As one community Forte dies, a Big new Valley asset is born


Over the past two decades, Forte on the Fifty, Youngstown State University’s annual music and fireworks celebration in Stambaugh Stadium, has evolved into a rite of summer in the Mahoning Valley.

Sadly but understandably, Forte on the Fifty has been discontinued as university officials prudently decided to mothball it over legitimate public safety concerns.

The signature event began several years before it became integrated in 1999 into the Summer Festival of the Arts, the annual arts festival on and around campus. Throughout those years, it grew from a relatively small university-focused night of mid-summer music to productions featuring national recording acts punctuated by performers from the university’s prestigious Dana School of Music.

The concert — centered on the 50-yard line of the football stadium — aptly lived up to its creative name on two counts. It was a forte or asset of special value to our community. It was also forte in its loud and resonant music and most certainly in the ear-splitting boom-boom-boom of its pyrotechnics.

Time and circumstance, however, must silence those thundering bright bursts forever.
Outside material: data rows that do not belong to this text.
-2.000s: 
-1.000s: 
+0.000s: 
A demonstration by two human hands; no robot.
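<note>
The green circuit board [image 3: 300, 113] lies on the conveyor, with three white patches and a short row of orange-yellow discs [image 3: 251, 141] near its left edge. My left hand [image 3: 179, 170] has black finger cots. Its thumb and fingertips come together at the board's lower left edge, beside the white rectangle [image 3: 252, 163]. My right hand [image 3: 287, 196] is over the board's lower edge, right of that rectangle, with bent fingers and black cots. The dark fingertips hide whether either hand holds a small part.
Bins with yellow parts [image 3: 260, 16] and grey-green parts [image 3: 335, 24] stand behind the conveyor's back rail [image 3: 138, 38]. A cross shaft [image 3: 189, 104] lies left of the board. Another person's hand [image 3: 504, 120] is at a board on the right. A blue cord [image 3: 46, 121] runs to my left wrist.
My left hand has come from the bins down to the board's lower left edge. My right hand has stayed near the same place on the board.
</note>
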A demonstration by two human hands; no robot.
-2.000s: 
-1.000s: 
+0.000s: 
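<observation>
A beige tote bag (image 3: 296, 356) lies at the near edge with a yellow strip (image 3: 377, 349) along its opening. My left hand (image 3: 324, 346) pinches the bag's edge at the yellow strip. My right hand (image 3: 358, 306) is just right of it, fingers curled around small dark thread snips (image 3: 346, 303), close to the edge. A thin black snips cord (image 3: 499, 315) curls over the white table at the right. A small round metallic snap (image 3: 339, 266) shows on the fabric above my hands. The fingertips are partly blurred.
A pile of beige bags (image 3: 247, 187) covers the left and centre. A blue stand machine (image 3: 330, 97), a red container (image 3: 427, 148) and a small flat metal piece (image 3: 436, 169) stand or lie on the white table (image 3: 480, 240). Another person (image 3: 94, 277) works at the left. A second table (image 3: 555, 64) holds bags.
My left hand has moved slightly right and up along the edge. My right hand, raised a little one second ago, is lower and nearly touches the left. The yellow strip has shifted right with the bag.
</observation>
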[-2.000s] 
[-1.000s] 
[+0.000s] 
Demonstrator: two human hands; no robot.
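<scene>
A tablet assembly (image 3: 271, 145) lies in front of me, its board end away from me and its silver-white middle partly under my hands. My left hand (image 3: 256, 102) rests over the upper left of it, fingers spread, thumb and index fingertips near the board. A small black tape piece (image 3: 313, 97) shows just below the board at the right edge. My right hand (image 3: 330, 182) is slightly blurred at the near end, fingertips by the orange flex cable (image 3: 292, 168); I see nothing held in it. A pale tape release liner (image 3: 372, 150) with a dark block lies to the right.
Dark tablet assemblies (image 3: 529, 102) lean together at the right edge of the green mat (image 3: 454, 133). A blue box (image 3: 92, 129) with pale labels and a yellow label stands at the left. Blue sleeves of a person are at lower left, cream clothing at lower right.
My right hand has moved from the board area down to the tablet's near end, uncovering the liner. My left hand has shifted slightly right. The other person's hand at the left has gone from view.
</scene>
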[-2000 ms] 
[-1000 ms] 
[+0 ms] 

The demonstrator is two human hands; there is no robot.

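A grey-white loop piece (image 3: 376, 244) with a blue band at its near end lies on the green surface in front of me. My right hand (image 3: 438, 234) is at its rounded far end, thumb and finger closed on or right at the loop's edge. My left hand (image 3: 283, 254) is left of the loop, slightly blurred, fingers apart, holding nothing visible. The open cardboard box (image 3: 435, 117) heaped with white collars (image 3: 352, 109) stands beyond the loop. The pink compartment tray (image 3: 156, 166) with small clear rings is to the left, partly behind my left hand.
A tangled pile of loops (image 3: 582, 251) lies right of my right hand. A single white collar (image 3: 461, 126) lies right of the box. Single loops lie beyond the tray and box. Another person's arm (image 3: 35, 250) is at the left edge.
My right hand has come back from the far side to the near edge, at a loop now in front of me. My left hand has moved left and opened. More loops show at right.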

As Forte on the Fifty grew, so, too, did YSU.

New buildings and new facilities began devouring what once were relatively vast open spaces. This year, construction has begun on the new Watson and Tressel Training Site on the former outdoor practice field and track east of the stadium where the fireworks show had been staged. In the interest of security for the new $10 million WATTS and those in and near it, the university had no choice but to permanently blow off the fireworks extravaganza.

Without fireworks, Forte on the Fifty would have been only a spent shell of its former self.

Do not despair

But for those who must get their fireworks fix, don’t fret. There are ample opportunities this weekend. Check out the listing inside today’s Vindicator for Independence Day events and fireworks displays throughout the region, including a major show tonight at about 9:30 in downtown Youngstown near the Covelli Centre.

And next weekend, there will be music of all styles — some of it no doubt just as loud and as vibrant as that performed at the Fortes of years past — at the 12th Annual Summer Festival of the Arts. The festival will feature more than 60 artists in a juried exhibition of paintings, drawings, sculptures, photographs, textiles and jewelry offered for sale in an artists’ marketplace, along with live performances in music, dance, theater and much more.

And if that’s not enough entertainment for you, several groups — city of Youngstown, YSU, Regional Chamber and Mahoning County Convention and Visitors Bureau — have collaborated on a series of events they call “The Biggest Weekend of the Summer” for the Valley..

In addition to the arts festival, the big weekend in and around downtown Youngstown next weekend will include The Tour of the Valley, the largest three-day cycling stage race in Ohio. And on Saturday night at the same time the Forte traditionally unfolded, the 2010 Youngstown Jazz Festival on Central Square will feature Grammy-winning performers Spyro Gyra and David Benoit.

We encourage residents from throughout the Valley to come out to any and all of the activities bundled in “The Biggest Weekend of Summer” July 10 and 11. In so doing, we can make it a new rite of summer, one that’s just as enjoyable as those fine Fortes of summers past.